Exercise description: Only lines holding the word "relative" are wanted. Copy them from the listing below.

*** Supplied records Section Begins ***

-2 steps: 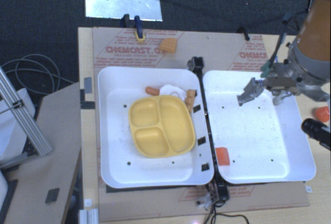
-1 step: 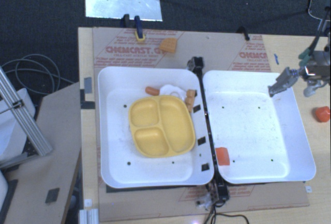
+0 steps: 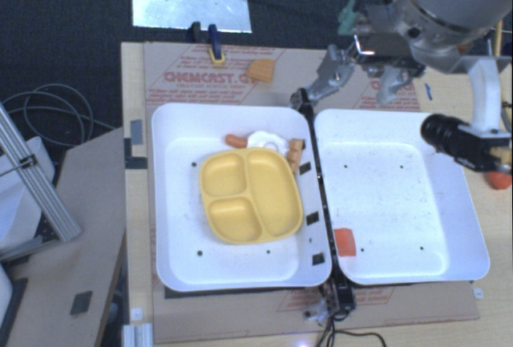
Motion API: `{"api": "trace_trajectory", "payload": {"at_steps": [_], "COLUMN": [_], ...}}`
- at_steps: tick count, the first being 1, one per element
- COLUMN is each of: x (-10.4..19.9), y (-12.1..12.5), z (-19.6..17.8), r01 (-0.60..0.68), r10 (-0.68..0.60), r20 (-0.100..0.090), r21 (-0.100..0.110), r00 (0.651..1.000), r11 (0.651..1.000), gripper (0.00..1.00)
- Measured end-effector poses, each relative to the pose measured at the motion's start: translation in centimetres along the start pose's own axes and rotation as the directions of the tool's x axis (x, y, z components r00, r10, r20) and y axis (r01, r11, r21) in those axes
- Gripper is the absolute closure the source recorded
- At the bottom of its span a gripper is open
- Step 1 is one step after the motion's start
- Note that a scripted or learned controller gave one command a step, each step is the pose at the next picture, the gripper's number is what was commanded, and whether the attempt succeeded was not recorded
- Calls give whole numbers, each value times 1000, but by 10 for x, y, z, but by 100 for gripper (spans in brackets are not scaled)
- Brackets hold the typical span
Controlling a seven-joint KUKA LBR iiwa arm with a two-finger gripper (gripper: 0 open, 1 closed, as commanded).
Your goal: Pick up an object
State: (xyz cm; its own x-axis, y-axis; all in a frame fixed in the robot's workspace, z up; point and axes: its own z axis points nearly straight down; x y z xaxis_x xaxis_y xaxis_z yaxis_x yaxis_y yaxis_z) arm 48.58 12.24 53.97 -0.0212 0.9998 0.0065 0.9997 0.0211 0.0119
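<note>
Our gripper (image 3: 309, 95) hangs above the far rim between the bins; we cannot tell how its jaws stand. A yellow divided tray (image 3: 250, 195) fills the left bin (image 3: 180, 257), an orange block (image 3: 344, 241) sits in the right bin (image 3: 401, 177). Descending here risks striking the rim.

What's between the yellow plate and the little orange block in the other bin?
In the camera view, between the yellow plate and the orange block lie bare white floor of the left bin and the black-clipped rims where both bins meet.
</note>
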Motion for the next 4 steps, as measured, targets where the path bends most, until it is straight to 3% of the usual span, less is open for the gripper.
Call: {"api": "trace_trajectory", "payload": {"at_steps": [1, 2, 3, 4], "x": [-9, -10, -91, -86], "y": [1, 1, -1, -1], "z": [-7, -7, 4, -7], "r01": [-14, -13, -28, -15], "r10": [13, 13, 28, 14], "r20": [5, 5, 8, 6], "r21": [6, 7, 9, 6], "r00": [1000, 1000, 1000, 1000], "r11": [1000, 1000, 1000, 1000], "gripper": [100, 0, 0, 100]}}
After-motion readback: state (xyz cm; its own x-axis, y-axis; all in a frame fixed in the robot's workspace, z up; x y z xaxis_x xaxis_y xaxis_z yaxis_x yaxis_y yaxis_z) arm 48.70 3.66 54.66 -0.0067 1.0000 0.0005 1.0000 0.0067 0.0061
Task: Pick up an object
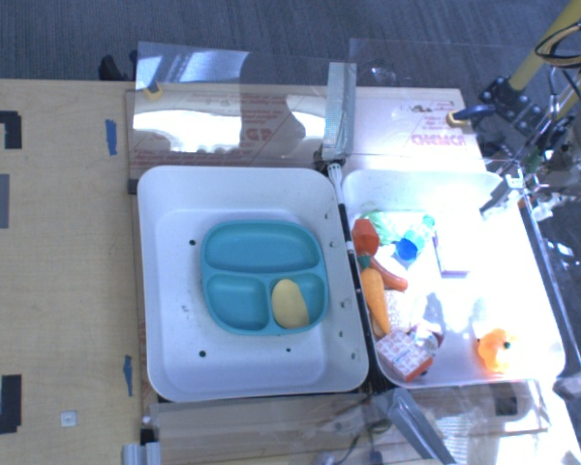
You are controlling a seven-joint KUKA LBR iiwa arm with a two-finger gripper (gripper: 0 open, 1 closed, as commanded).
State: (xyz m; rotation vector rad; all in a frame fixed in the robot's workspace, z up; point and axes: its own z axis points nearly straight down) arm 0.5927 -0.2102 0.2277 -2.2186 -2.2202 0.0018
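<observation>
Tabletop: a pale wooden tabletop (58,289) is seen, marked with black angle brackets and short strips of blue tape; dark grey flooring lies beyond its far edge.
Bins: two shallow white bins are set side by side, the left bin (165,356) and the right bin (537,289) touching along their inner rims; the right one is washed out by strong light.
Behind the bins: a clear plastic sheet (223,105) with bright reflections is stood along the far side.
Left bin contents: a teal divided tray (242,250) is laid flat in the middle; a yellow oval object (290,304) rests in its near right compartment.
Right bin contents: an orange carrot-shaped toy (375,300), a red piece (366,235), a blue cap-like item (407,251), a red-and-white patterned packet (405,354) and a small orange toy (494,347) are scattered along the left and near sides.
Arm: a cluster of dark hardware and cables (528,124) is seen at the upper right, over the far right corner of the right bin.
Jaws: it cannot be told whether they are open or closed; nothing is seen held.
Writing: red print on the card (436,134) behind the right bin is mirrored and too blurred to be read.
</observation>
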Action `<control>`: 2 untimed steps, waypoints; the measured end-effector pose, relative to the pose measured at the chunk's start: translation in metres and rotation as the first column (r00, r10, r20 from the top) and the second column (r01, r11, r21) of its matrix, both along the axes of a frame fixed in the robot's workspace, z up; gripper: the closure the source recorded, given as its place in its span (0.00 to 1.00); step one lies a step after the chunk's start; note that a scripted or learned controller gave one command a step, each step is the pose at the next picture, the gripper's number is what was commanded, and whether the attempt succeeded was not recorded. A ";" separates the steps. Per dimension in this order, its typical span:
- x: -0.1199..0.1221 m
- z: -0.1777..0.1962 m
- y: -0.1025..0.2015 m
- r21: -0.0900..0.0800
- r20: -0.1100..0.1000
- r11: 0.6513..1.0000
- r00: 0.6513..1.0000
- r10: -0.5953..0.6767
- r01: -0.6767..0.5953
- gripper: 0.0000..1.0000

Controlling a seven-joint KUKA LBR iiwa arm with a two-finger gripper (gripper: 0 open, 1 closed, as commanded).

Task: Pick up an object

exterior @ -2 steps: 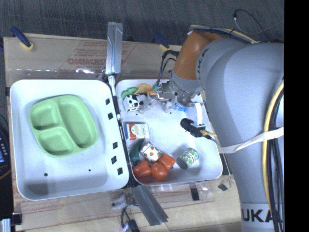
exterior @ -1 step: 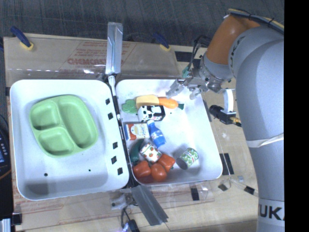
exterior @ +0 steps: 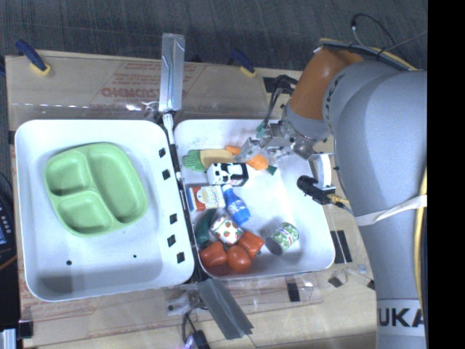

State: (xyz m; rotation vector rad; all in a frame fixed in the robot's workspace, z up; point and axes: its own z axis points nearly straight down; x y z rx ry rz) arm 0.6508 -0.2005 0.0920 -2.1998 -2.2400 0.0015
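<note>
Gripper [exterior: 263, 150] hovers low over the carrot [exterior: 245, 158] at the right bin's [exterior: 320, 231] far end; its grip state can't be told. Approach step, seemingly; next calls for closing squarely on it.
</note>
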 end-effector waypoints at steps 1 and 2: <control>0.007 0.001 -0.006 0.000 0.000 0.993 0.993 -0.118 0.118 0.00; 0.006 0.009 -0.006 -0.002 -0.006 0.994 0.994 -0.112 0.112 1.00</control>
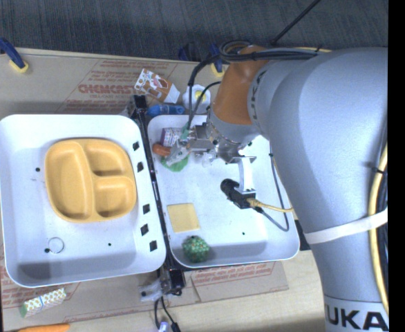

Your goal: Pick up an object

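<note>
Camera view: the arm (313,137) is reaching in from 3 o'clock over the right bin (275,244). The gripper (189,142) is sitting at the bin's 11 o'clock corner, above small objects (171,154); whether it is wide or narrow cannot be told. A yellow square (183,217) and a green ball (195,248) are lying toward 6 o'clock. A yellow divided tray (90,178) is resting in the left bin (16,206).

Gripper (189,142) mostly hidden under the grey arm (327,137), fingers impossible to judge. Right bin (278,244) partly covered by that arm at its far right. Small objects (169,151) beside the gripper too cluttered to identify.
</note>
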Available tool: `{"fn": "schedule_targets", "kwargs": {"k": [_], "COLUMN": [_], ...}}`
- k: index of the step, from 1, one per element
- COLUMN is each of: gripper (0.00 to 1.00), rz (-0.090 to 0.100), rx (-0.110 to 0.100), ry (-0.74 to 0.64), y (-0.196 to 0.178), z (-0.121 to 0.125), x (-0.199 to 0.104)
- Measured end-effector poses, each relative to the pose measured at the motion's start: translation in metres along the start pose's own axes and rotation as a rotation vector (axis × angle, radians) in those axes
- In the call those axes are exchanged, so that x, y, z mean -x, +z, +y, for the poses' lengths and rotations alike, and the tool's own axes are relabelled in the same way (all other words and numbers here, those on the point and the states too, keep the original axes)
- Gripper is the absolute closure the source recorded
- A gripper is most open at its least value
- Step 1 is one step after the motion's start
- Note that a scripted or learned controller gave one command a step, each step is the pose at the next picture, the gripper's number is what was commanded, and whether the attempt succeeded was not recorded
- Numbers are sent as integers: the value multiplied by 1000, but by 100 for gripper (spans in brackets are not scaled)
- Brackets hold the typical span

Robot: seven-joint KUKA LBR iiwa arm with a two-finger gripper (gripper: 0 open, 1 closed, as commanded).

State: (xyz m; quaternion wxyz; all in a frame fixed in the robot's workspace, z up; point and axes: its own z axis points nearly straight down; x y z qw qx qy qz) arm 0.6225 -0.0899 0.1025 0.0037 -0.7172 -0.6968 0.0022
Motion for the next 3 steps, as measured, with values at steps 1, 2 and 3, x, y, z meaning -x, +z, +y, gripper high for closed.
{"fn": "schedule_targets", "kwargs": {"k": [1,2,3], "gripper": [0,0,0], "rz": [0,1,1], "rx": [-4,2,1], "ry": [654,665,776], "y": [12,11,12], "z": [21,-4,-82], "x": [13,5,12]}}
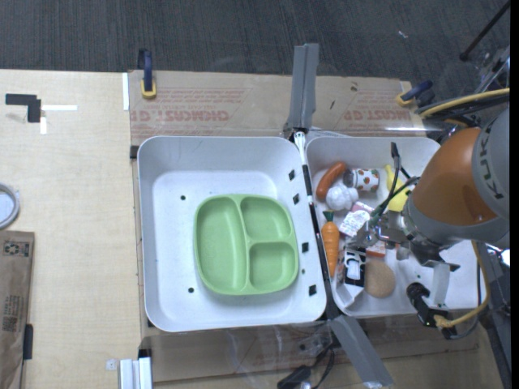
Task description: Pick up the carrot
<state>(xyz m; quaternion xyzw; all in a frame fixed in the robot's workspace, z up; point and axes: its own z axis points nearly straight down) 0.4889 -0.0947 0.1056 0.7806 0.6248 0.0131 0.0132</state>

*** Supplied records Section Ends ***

Answer below:
- Measured end-effector poses, each relative to the pose measured at the motion's start: translation in centimetres along the start pose's own axes and rotation as the directions of the tool's x axis (x, y, z components r00, r10, r20) and y axis (r01, r11, r21) in those axes
Action `<control>`: 2 untimed steps, waypoints; the measured end-effector pose, relative to the pose measured at the chunk's start: translation in metres and rotation as the first column (r00, r10, r20 from the top) and the second column (r01, r11, r21) of its matrix, both along the axes of a frame fixed in the robot's workspace, z up; gripper: the closure the source recorded, given as its place in its span (0.00 to 1.00); step one lies a step after the chunk's start; note that a scripted or learned controller gave one command a step, each step is the pose at the next picture, the gripper's number is what was commanded, and whether the attempt succeeded was not recorded. A ";" separates the steps. Per dimension in this order, its typical span:
- Measured end-effector poses, each relative to the pose measured at the motion's start: translation in metres along the start pose's own axes and rotation as a rotation vector (axis × angle, radians) in those axes

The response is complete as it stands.